## Exercise
Your answer must consist solely of the line containing "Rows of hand" and each line after it through the end of the data, copied exactly.

## Input data
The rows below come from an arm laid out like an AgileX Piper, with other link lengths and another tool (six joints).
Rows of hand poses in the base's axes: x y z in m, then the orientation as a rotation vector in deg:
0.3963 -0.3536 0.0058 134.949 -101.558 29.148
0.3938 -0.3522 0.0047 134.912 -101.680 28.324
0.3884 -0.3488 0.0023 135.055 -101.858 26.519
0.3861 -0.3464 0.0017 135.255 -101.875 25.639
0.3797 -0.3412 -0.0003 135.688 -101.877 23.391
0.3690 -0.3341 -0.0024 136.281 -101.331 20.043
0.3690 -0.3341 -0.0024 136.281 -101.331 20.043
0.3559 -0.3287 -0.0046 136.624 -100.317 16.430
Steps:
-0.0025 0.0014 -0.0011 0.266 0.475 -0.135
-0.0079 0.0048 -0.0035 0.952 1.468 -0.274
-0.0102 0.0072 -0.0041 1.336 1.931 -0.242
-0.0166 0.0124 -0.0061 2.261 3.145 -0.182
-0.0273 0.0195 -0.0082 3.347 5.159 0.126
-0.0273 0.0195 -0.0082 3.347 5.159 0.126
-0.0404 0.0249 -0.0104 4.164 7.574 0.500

## Reply to the task
Rows of hand poses in the base's axes: x y z in m, then the orientation as a rotation vector in deg:
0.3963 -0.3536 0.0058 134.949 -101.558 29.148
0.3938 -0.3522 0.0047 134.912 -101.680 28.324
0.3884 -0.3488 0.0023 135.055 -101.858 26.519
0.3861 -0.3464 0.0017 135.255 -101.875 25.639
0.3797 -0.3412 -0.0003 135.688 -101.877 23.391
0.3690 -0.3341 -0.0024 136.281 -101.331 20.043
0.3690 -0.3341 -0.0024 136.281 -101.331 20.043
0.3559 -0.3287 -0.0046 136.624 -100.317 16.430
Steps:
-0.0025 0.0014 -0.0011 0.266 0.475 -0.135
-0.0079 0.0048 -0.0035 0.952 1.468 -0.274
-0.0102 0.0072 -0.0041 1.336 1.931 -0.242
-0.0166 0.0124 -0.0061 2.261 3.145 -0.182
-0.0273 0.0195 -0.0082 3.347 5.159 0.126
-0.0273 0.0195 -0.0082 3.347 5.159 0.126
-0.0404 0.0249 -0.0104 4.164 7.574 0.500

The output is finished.